■ WHAT YOU NEED TO DO
All of the entries must be reproduced exactly, with no images carried over.

**** DATA FOR THE TASK ****

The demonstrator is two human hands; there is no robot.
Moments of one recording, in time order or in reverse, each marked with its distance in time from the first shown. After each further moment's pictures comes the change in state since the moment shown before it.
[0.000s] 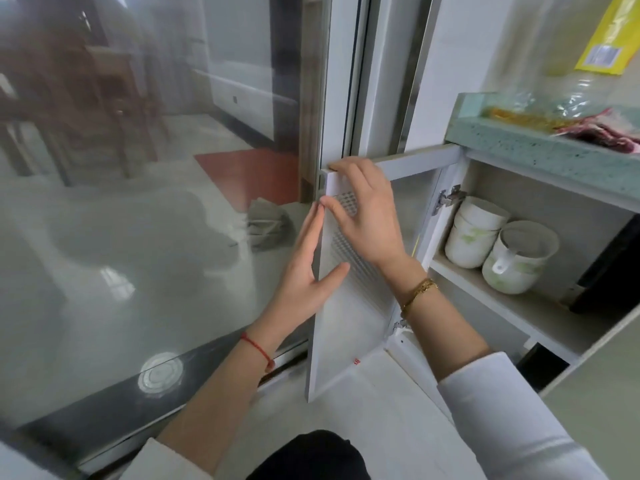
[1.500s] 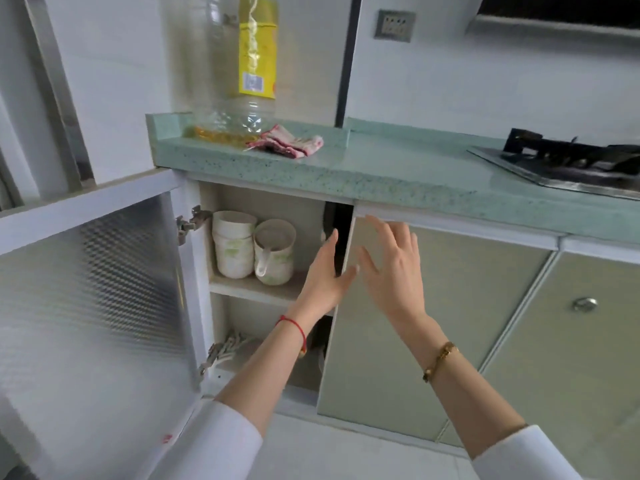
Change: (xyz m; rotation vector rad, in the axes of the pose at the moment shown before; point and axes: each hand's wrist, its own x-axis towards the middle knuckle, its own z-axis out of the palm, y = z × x) left_hand 0.064 0.086 0.327 -0.176 -0.669 0.075; right_hand -0.172 0.094 -0.271 -0.794 0.248 0.731
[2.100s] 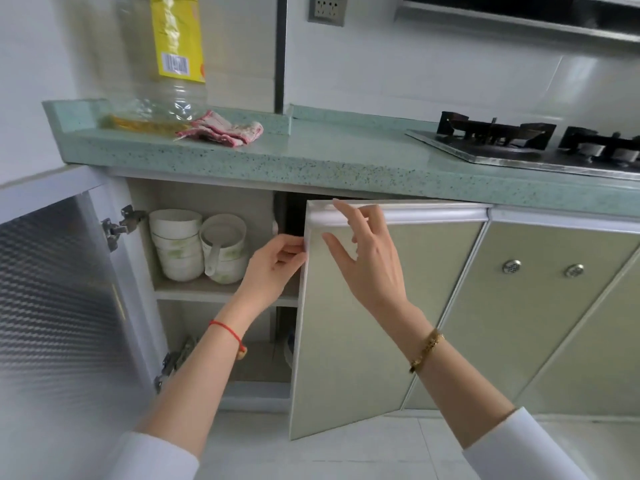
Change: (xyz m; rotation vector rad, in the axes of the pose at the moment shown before) left_hand -0.008 -0.003 -0.019 -0.133 -0.076 0.095; right_hand -0.012 0.004 -0.039 -0.023 0.033 -0.029
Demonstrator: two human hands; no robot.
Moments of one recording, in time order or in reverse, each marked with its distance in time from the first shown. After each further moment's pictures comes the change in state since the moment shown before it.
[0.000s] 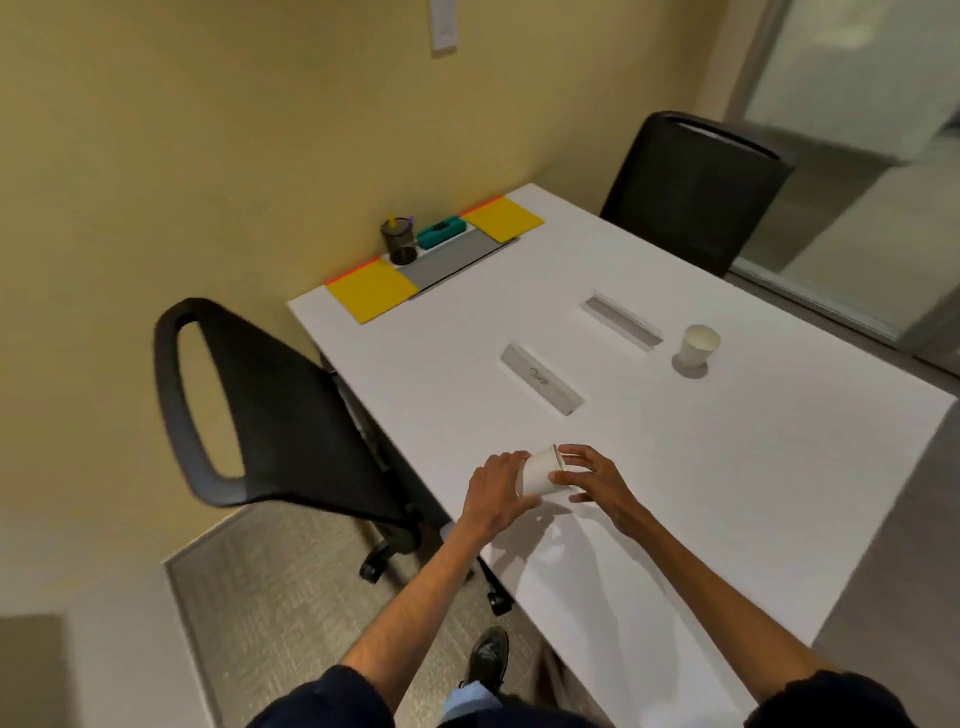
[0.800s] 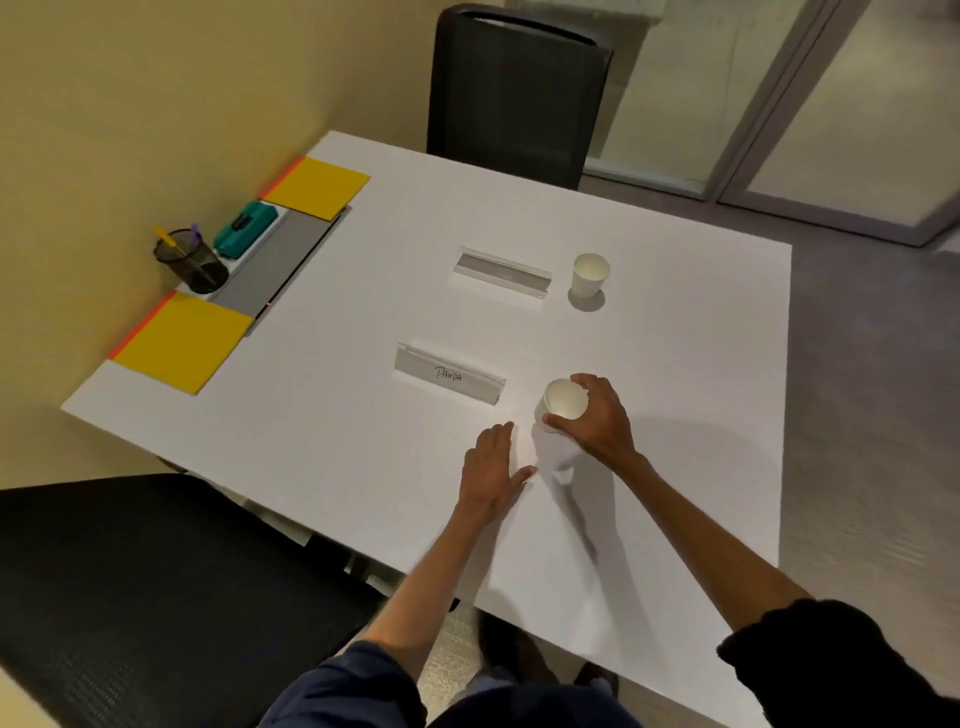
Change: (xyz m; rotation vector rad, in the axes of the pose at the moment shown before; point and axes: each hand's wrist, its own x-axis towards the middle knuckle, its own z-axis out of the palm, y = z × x) left_hand 0.132 -0.006 0.048 0.120 -0.314 0.311; right_hand 0.057 -0.002 -0.049 -0.418 0.718 -0.024
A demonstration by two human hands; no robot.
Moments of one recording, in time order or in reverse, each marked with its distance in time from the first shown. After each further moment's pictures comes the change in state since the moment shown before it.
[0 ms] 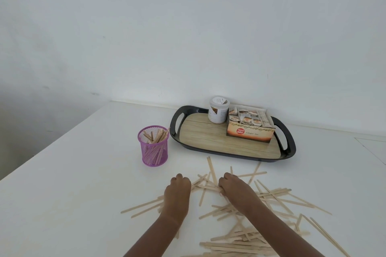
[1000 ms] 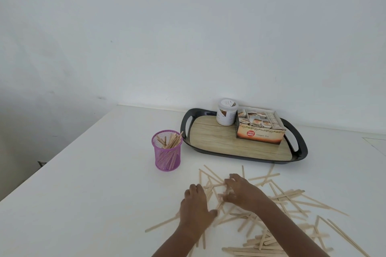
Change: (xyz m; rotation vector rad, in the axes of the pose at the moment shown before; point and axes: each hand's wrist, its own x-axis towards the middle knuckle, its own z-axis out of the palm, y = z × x) left_hand -0.011 -0.011 0.008 -0.228 -0.091 0.027; right_hand 0.014 -0.021 -0.007 0.203 -0.183 0.152
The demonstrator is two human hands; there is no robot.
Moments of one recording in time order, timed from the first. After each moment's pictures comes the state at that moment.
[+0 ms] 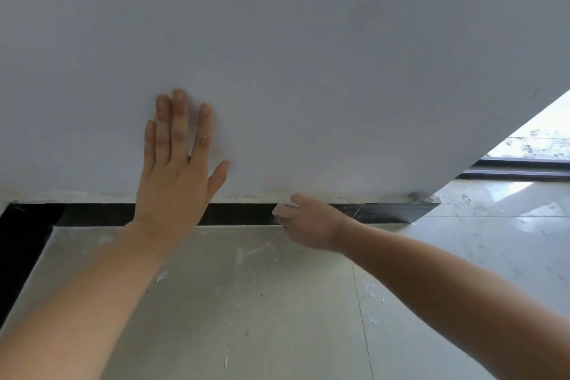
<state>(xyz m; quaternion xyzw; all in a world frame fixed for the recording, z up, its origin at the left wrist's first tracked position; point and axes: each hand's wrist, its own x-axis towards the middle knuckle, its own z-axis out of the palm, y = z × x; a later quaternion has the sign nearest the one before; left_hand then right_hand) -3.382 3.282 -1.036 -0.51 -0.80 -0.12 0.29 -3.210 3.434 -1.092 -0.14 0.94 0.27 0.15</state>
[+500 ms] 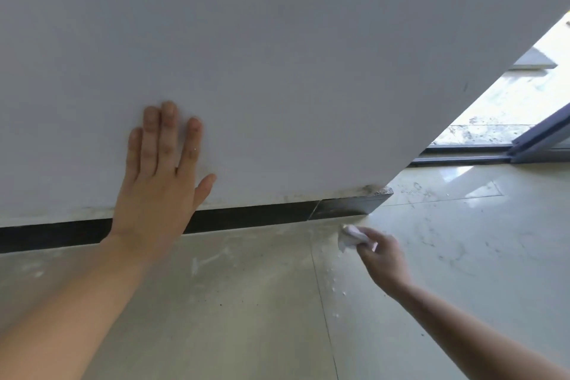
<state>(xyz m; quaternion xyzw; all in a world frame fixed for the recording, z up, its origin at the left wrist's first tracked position) -3.354 3.319 -1.051 -0.56 -0.76 -0.13 0.31 -3.036 3.462 -1.126 0.55 0.76 -0.31 -0.15</state>
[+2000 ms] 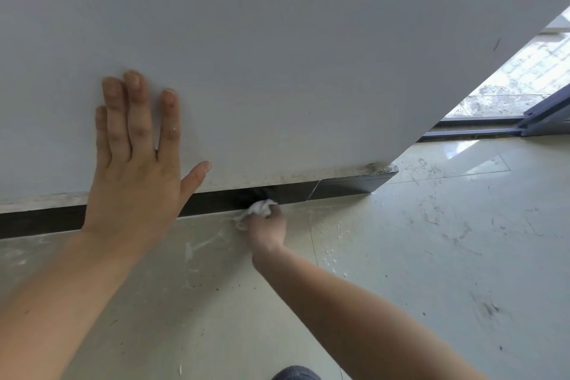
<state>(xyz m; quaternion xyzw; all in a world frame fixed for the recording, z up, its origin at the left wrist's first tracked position) -3.347 3.320 -1.050 -0.56 -0.77 -0.11 0.29 -3.214 3.391 -1.143 0.65 0.39 -0.63 -0.16</state>
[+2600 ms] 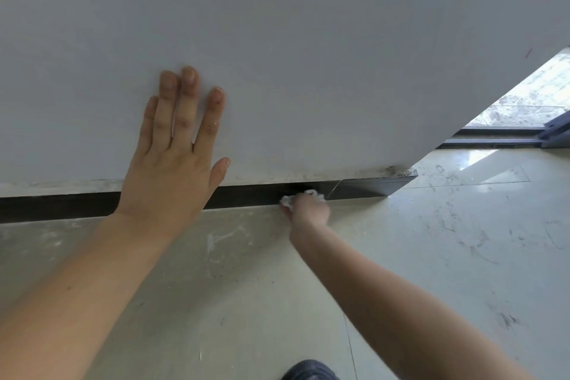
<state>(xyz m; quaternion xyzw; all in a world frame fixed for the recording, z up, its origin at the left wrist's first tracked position) -3.352 3.310 -1.042 -0.59 -0.76 -0.11 0.26 -3.205 3.432 -1.126 0.71 0.58 -0.39 -0.03</state>
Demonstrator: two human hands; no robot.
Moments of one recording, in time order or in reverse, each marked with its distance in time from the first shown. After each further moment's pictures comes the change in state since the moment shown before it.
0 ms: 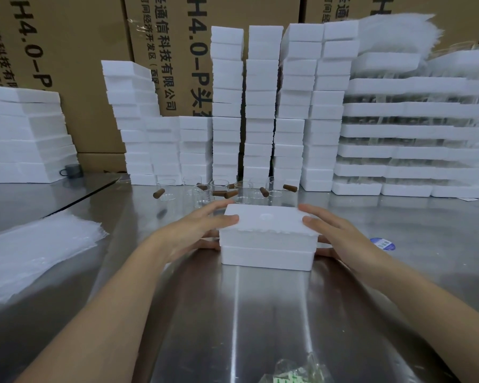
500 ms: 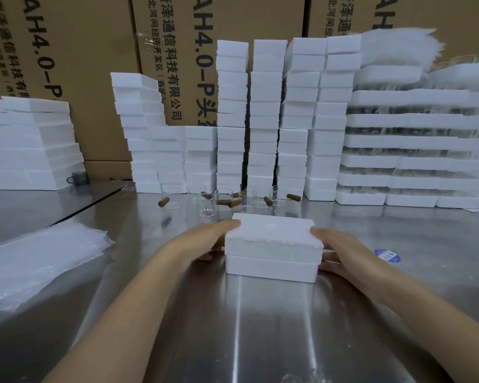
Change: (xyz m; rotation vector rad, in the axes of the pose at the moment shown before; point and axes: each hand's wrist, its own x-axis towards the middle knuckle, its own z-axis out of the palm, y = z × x) left_hand -0.001 0.005 0.012 0.119 0.246 -0.182; right_hand 0.000 0.005 -0.004 0.131 0.008 0.129
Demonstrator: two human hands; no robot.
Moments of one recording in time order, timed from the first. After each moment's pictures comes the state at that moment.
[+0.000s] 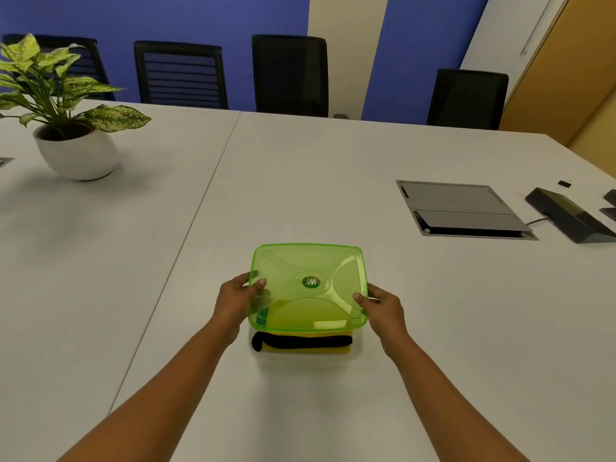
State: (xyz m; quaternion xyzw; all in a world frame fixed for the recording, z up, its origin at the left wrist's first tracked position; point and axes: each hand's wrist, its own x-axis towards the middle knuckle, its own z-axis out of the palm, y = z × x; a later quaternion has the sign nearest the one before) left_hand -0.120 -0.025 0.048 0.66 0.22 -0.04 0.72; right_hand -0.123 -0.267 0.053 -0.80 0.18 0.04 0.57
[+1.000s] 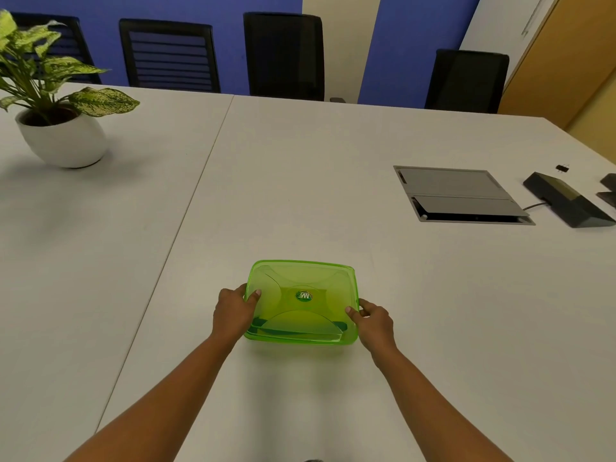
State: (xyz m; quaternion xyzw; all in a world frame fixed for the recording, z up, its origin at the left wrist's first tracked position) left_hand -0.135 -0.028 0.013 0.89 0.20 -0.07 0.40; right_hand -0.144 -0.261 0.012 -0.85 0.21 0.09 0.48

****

■ EXERCISE RESPONSE
The demonstrator is two human hands; there is no robot.
Moments of one recording, in time order or in reverse, each marked with its distance in time from the first shown. After each further moment's pictures comes the change in state since the moment shown before it.
[0.000s] 
[1.500s] 
Change: (xyz m; rotation vector rad, in the axes of the pose at the moment shown before; point and axes: each hand's wrist, its own x-axis towards the middle knuckle, its own z-axis out of the palm, y = z × x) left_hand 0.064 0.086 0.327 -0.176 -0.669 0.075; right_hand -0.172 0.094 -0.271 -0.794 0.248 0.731
[2.100s] 
Change: (xyz m; rotation vector rad, in the axes of the pose at the moment shown before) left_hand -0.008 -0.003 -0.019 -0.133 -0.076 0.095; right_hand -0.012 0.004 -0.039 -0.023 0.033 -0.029
Demonstrator: two human hands; no robot.
Moments of one recording, in time order or in reverse, each marked with its distance in time from the first shown. After each further moment's pictures comes the change in state since the moment shown before it.
[0.000s] 
[0.800s] 
Change: (xyz m; rotation vector rad, in the axes of the pose at the moment shown before; point and axes: each hand's wrist, its own x-axis towards the middle knuckle, its own z-axis out of the palm, y = z × x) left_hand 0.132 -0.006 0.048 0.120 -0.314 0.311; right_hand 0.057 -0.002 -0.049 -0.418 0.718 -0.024
A demonstration by two human hands; no robot.
Moments of one recording, in time order or in reverse, each marked with its distance in time from the first shown. After each further moment's pictures comes the change in state since the moment shown before it.
[0 ms] 
[1000 ms] 
Change: (xyz m; rotation vector rad, in the axes of the pose at the moment shown before; point and axes: each hand's wrist, its own x-axis towards the middle knuckle, its own z-axis out of the palm, y = z × x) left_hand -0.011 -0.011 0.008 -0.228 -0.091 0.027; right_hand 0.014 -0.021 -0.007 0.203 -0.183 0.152
The demonstrator is two human hands; there is no robot.
Moments of one recording in time order, timed from the first. After each moment's pictures comes the state at that moment.
[+0 ms] 
<state>(xyz m; quaternion xyzw; all in a world frame fixed for the recording, z up, its origin at the left wrist's first tracked position; point and axes: each hand's wrist, its own x-axis towards the middle knuckle, its own z-axis out of the palm, y = z × x; a later quaternion has the sign nearest the one before; left_hand then right_hand) -3.382 3.282 -1.036 -0.51 -0.80 -0.12 0.29 -3.210 3.434 -1.092 -0.14 0.94 0.27 0.15</state>
[+500 ms] 
<state>(xyz m; quaternion xyzw; all in a world frame fixed for the recording, z up, its origin at the left wrist's first tracked position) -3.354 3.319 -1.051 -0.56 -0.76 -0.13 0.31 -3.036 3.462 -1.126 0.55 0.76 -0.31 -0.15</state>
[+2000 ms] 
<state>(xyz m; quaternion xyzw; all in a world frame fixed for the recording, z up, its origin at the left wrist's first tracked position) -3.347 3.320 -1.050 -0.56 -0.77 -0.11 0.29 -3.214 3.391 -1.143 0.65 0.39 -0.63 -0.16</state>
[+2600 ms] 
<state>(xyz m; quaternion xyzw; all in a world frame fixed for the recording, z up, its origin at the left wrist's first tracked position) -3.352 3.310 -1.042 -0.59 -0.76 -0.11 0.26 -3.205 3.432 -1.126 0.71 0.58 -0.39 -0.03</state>
Demonstrator: two human hands; no robot.
Moments of one recording, in time order or in reverse, each marked with its distance in time from the first shown. After each further moment's pictures comes the change in state since the moment shown before it.
0 ms: 
500 ms: 
Change: (xyz m; rotation vector rad, in the axes of the pose at the moment shown before; point and axes: each hand's wrist, its own x-axis towards the middle knuckle, its own z-axis out of the palm, y = z × x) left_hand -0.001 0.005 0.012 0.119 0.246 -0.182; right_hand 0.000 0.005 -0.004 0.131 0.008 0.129
Demonstrator: two human hands; no robot.
Moments of one recording in time order, timed from the first. After each moment's pictures comes the state at that moment.
[+0.000s] 
State: (xyz m; quaternion xyzw; all in a world frame fixed for the recording, z up, its origin at the left wrist's first tracked position; point and axes: each hand's wrist, its own x-axis towards the middle knuckle, its own z-axis out of the palm, y = z × x; a later quaternion has the sign nearest the one before) left_hand -0.120 -0.025 0.048 0.66 0.22 -0.04 0.72; right_hand -0.123 -0.267 0.053 -0.80 0.18 0.04 0.57
[+1.000s] 
State: (xyz m; quaternion xyzw; all in a world frame fixed for the recording, z up, its origin at the left wrist's first tracked position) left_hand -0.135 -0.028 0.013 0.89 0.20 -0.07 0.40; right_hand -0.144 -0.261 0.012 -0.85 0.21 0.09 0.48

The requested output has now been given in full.